Temyizen incelenen karar usul ve hukuka uygun olup, dilekçede ileri sürülen temyiz nedenleri kararın bozulmasını gerektirecek nitelikte görülmemiştir.
KARAR SONUCU:
Açıklanan nedenlerle;
Temyiz isteminin reddine,
Temyize konu Vergi Dava Dairesi kararının ONANMASINA,
2577 sayılı İdari Yargılama Usulü Kanunu'nun 50. maddesi uyarınca, kararın taraflara tebliğini ve bir örneğinin de ilgili Vergi Dava Dairesine gönderilmesini teminen dosyanın kararı veren ilk derece mahkemesine gönderilmesine, 04/04/2024 tarihinde oyçokluğuyla kesin olarak karar verildi.
KARŞI OY :
Şehirlerarası yolcu taşımacılığı faaliyeti nedeniyle basit usulde vergi mükellefi olan davacı adına, basit usul şartlarını taşımadığından gerçek usulde mükellefiyet kaydı tesis edilmesine yönelik işlemin iptali ile hasılatını kayıt ve beyan dışında bıraktığından bahisle 2016 ve 2017 yılı çin re'sen salınan bir kat vergi ziyaı cezalı gelir vergisi ile 2016 ve 2017 yılının tüm dönemleri, 2018 yılının Ocak-Mart ve Nisan-Haziran dönemleri için re’sen salınan bir kat vergi ziyaı cezalı geçici vergi, 2016 yılının Ocak ilâ Mart, Mayıs, Temmuz ilâ Aralık, 2017 yılının Ocak ilâ Mayıs, Temmuz ilâ Aralık, 2018 yılının Ocak ilâ Temmuz dönemleri için re’sen salınan bir kat vergi ziyaı cezalı katma değer vergisinin kaldırılması istemiyle bakılan davanın açıldığı anlaşılmaktadır.

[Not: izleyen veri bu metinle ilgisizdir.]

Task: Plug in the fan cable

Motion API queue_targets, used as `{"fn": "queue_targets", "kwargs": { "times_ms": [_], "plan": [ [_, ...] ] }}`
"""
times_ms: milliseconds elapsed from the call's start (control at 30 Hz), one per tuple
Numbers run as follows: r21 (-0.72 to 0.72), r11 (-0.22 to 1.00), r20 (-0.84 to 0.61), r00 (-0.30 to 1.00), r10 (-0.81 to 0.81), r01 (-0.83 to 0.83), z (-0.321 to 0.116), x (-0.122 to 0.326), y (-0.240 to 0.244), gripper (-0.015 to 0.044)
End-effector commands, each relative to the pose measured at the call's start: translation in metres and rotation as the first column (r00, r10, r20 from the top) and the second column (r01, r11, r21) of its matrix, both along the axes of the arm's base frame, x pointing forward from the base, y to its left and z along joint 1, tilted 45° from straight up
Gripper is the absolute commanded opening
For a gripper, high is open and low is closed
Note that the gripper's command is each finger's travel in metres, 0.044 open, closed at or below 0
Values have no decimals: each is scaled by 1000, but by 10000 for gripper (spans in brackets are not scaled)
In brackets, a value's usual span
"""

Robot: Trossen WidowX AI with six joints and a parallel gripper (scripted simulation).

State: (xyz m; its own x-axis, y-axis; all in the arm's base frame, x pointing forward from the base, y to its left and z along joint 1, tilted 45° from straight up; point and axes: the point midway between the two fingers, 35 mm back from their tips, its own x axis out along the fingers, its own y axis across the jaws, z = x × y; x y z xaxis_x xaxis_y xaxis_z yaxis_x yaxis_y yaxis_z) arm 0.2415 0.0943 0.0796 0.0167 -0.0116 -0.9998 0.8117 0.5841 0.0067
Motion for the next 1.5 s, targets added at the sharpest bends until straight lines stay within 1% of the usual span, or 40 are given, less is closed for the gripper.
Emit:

213 sayılı Vergi Usul Kanunu'nun 3. maddesinin (B) işaretli bendi ile vergilendirmede vergiyi doğuran olayın ve bu olaya ilişkin muamelelerin gerçek mahiyetinin esas olacağı ve bu durumun yemin hariç her türlü delille ispatlanabileceği, iktisadi, ticari ve teknik icaplara uymayan veya olayın özelliğine göre olağan olmayan bir durumu iddia edenin bu iddiasını ispatlamakla yükümlü olacağı hüküm altına alınmıştır.

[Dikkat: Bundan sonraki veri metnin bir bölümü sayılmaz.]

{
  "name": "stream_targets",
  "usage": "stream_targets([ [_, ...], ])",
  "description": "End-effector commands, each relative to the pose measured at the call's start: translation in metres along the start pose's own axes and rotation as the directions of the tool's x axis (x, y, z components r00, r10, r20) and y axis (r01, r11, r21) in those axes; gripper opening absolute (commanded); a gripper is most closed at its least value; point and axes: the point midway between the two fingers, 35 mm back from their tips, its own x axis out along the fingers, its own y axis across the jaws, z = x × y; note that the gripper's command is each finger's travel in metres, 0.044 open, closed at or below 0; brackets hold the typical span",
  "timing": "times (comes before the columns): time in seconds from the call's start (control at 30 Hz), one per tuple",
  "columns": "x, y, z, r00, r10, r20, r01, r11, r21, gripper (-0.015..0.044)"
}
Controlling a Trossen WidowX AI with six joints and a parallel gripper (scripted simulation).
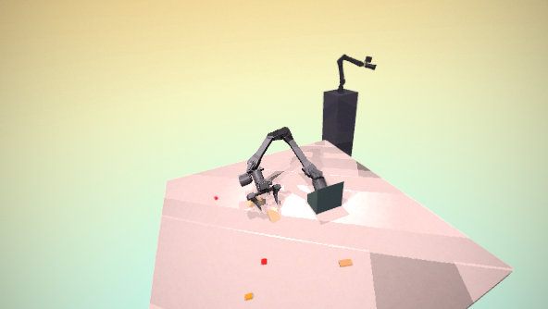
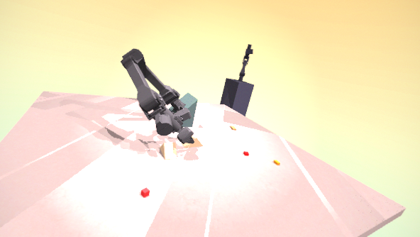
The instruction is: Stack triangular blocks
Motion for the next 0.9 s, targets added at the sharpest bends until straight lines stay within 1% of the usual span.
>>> stream_targets([
  [0.0, 0.008, 0.002, 0.0, 1.0, 0.009, 0.0, -0.009, 1.0, 0.004, 0.044],
  [0.7, 0.039, 0.005, 0.002, 1.0, 0.01, 0.0, -0.01, 1.0, 0.004, 0.044],
  [0.87, 0.039, 0.005, 0.002, 1.0, 0.01, 0.0, -0.01, 1.0, 0.004, 0.0309],
])
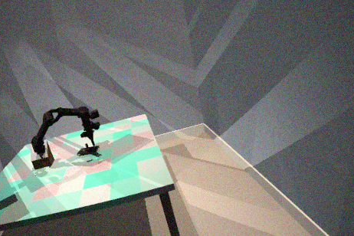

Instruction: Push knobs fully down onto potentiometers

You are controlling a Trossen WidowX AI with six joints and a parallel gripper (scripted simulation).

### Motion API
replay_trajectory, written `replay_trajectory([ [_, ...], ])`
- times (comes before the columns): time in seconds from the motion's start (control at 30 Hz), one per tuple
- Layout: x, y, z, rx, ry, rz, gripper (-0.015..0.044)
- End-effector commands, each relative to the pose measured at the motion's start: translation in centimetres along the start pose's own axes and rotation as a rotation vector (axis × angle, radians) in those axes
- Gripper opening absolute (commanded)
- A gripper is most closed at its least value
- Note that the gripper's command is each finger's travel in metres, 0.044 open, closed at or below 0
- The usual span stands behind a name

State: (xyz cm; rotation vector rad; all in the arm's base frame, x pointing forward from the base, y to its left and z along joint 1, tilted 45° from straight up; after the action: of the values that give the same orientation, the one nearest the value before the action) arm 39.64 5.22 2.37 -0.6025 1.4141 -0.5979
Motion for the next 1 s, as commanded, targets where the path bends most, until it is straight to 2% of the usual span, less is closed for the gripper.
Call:
replay_trajectory([
  [0.0,0.56,-0.10,0.02,0.000,0.001,-0.005,0.0000],
  [0.97,1.40,-0.11,0.02,0.000,0.001,-0.005,0.0000],
])
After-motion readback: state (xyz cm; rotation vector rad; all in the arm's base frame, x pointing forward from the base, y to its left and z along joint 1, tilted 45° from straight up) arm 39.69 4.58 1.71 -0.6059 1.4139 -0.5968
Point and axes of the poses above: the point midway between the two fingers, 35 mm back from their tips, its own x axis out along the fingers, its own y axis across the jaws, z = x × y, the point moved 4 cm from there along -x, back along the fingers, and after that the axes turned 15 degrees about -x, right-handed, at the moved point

Takdir komisyonunca; Vergi Dairesi Müdürlüğü tarafından yapılan araştırma üzerine, 11/09/2017 tarihli e-yoklamada ... Minibüsçüler Esnaf Odası'nın, günde en az iki tur en fazla üç tur yapılabildiği, tur başına ortalama hasılatın ne kadar olduğu belirtilen hususlar dikkate alınarak fark matrahın tespit edildiği dolayısıyla, söz konusu matrah farkı üzerinden yapılan dava konusu tarhiyatta hukuka aykırılık bulunmadığı sonucuna ulaşıldığından, temyiz isteminin kabulüyle Vergi Dava Dairesi kararının bozulması gerektiği oyuyla Daire kararına katılmıyoruz.